0xjakob commented 4 weeks ago

@matthew-8925 The problem is that the esp_http_server component creates a "normal" pthread that is running in parallel with the simulated FreeRTOS tasks. Once you call vTaskDelay() from that pthread in the http callback, it creates a situation that shouldn't be possible: vTaskDelay() eventually tries to suspend the current FreeRTOS task and run the next FreeRTOS task that is in "ready" state. But since all the other tasks in the simulation are running, blocked or suspended, there is no "ready" task and that's why the assertion triggers.

The workaround on Linux for now would be to completely avoid any FreeRTOS API calls in the http callback. It's probably also a very good idea to avoid any system calls in the http task or block all signals. Otherwise, the task could receive a signal meant for another simulated FreeRTOS task, which would create havoc.

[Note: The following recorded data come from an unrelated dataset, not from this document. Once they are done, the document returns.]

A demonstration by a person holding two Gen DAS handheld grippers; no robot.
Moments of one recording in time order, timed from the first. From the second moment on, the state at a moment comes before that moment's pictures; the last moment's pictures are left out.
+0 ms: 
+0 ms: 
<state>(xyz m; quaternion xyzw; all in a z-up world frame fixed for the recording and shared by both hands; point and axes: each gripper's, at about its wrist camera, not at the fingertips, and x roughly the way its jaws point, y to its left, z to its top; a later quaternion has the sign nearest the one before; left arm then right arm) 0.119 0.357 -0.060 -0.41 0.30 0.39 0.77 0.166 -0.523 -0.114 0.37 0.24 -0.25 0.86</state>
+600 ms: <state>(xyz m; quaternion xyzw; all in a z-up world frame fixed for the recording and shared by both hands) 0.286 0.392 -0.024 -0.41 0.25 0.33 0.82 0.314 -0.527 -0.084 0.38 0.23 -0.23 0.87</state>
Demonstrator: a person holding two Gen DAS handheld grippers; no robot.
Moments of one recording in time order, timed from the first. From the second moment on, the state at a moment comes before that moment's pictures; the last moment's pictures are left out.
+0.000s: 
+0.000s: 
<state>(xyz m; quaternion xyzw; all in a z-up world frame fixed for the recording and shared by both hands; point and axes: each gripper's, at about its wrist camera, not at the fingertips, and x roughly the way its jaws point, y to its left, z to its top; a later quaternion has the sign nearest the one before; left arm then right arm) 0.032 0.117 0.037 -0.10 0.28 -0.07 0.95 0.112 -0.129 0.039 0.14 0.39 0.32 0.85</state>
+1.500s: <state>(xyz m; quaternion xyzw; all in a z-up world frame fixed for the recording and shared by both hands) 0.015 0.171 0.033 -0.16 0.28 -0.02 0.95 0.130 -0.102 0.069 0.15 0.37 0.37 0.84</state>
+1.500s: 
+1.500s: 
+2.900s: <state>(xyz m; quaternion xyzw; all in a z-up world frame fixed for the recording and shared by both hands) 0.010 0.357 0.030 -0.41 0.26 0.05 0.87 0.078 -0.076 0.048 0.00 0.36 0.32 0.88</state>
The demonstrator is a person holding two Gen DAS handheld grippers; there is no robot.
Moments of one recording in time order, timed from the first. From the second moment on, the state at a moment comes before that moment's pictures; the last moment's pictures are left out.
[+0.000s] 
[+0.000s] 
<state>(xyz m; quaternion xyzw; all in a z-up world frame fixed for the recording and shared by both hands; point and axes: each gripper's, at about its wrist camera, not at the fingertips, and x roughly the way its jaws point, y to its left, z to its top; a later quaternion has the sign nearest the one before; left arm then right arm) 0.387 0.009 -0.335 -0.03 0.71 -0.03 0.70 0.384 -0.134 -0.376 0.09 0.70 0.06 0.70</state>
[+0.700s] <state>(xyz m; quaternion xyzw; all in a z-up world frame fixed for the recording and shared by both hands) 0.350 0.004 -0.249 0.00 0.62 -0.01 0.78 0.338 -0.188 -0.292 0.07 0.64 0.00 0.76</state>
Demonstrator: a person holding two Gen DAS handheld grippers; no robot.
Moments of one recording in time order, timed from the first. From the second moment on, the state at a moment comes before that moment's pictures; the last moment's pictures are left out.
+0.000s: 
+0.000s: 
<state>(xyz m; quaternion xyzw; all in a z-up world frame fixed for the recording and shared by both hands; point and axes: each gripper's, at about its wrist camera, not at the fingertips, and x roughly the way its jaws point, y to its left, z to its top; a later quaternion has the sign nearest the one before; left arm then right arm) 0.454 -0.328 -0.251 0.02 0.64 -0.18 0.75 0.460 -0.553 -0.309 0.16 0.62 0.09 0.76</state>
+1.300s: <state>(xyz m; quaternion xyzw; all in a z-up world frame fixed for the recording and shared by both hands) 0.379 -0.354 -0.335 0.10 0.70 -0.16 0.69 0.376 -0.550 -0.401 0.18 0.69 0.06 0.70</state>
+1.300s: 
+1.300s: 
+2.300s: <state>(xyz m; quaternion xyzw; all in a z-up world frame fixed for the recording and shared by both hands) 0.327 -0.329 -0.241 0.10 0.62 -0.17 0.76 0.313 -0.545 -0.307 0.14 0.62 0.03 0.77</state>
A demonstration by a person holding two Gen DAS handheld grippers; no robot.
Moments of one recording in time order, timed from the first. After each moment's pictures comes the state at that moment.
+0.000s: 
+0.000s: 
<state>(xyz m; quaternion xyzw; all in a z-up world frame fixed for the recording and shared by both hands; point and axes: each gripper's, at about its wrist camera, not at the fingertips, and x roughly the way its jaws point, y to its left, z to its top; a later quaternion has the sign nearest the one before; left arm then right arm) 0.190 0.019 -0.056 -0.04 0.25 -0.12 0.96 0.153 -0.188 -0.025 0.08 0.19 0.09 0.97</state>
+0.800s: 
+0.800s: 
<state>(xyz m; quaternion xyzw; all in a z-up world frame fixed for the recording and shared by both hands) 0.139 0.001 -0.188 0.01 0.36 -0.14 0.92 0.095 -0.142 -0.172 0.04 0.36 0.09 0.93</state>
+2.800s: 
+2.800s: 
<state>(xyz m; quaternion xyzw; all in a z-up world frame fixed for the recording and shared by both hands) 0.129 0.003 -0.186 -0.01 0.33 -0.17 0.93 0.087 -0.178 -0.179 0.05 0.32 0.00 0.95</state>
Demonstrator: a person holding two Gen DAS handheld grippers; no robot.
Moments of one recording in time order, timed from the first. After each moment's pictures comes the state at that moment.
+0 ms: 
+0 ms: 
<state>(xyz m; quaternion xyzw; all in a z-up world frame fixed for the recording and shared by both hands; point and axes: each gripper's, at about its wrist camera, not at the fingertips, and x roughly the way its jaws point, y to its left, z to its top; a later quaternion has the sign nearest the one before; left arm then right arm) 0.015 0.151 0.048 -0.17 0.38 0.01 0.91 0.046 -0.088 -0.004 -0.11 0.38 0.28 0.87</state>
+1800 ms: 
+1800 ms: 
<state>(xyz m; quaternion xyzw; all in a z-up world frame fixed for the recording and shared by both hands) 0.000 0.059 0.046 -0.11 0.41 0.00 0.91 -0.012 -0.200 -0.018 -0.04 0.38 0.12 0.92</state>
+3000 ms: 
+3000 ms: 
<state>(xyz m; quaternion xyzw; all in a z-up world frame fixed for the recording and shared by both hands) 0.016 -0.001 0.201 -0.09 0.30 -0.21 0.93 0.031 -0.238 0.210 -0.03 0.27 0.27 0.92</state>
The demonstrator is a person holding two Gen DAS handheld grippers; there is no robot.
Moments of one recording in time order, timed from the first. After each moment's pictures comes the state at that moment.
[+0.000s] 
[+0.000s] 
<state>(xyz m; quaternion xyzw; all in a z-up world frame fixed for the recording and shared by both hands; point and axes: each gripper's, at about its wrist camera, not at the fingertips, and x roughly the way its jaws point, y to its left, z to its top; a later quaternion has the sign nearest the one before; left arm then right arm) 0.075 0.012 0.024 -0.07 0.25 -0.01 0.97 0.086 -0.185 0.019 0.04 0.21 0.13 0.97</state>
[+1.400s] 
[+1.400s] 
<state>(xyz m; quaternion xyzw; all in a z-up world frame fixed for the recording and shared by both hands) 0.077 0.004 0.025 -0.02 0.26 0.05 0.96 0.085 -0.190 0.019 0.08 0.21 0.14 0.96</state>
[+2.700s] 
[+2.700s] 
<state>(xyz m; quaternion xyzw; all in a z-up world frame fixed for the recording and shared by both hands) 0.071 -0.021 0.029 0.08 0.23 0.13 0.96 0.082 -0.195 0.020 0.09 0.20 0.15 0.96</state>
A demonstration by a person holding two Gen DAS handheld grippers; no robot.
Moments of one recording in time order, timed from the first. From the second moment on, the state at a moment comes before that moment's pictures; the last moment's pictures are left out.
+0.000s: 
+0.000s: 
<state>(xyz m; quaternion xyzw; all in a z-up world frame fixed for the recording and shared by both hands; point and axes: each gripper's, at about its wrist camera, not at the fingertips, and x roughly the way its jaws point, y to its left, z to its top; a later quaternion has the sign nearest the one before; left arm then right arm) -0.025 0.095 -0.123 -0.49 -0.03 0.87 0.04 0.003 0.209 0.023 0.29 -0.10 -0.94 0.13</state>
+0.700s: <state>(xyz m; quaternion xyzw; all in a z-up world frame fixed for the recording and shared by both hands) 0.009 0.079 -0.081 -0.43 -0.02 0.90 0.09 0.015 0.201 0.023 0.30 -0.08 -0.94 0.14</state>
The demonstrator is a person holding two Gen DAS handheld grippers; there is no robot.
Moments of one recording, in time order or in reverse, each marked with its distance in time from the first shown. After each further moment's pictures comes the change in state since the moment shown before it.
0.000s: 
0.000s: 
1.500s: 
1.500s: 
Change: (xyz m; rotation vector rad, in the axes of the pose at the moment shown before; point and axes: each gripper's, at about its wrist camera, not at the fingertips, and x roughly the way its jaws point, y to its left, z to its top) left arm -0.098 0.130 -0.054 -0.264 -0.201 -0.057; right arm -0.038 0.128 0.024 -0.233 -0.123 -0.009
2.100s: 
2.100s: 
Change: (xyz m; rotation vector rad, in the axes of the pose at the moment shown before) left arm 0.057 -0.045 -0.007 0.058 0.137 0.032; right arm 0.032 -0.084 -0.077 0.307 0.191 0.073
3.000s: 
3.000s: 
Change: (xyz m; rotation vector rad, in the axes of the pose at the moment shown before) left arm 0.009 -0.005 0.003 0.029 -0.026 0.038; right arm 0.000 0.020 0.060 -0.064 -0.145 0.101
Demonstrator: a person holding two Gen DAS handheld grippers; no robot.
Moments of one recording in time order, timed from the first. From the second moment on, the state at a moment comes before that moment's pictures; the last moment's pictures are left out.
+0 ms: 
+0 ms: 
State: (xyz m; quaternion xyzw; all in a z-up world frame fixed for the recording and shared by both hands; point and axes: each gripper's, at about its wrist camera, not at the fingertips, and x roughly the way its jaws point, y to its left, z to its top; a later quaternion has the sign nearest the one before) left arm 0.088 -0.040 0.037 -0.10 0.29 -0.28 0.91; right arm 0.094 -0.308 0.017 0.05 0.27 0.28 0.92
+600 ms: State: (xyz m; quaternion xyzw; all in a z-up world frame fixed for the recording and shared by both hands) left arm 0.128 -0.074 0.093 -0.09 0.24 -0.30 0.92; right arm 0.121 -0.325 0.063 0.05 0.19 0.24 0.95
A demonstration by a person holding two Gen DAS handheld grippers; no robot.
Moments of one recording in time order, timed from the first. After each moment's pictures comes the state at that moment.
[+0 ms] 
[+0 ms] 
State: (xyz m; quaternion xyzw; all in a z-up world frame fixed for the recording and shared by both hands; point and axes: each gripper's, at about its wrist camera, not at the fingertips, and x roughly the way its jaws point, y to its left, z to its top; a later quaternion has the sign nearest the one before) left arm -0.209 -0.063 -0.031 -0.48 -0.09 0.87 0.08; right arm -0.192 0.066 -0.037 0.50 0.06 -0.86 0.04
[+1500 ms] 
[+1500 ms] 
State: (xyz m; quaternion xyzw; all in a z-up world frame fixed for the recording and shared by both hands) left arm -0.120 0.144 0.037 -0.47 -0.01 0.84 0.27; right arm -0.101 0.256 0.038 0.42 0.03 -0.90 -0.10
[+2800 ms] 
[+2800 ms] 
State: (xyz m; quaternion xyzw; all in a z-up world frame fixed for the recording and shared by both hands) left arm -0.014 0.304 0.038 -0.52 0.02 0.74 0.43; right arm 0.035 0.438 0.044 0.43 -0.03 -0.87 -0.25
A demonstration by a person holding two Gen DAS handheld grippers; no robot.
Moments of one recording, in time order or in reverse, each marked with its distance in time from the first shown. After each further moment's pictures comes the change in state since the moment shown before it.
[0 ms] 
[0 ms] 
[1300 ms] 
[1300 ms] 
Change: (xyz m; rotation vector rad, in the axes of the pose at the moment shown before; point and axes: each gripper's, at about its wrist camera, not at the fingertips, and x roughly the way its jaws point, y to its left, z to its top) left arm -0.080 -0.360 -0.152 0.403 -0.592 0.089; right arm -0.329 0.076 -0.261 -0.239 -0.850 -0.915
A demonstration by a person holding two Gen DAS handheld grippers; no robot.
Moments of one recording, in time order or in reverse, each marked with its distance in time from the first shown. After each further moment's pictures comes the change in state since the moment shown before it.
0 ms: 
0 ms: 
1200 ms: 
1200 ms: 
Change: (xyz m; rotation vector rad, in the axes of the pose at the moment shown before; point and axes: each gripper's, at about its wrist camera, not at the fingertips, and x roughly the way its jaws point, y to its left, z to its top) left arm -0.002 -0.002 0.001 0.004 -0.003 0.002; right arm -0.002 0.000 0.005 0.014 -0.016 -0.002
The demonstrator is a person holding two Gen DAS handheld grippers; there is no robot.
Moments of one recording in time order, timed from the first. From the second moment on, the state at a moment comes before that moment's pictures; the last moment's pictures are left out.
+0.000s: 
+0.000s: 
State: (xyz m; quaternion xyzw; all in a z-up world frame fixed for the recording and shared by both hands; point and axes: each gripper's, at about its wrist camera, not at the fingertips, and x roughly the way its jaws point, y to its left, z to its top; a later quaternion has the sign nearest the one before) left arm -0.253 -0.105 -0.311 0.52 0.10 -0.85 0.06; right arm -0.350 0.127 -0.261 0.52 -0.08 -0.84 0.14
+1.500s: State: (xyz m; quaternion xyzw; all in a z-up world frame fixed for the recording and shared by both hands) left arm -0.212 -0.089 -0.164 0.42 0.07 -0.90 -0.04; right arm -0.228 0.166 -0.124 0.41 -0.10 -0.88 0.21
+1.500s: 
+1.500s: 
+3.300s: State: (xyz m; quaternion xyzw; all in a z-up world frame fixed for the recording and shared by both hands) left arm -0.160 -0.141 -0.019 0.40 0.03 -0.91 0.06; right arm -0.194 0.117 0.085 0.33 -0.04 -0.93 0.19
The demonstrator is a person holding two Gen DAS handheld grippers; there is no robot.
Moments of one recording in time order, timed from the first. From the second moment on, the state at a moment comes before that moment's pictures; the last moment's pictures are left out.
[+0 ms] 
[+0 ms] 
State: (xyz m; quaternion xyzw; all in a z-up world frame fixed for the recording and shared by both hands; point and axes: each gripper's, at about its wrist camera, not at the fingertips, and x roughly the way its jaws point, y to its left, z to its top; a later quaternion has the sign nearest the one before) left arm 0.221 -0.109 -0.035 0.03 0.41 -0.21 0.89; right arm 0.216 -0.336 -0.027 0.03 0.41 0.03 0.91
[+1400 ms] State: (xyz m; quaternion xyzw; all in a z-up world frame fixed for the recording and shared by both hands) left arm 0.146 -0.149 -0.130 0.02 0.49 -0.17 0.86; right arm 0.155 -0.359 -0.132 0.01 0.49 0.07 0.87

That being said, we are working an a long-term solution for this and other problems with the current Linux simulator. We don't have an ETA yet, though.

Please also note that this example hasn't listed the Linux target in its README file. This means - among other things - that it is not regularly tested in our CI system, which makes encountering any bugs much more likely.

matthew-8925 commented 2 weeks ago

Thanks for the explanation, that's useful to know.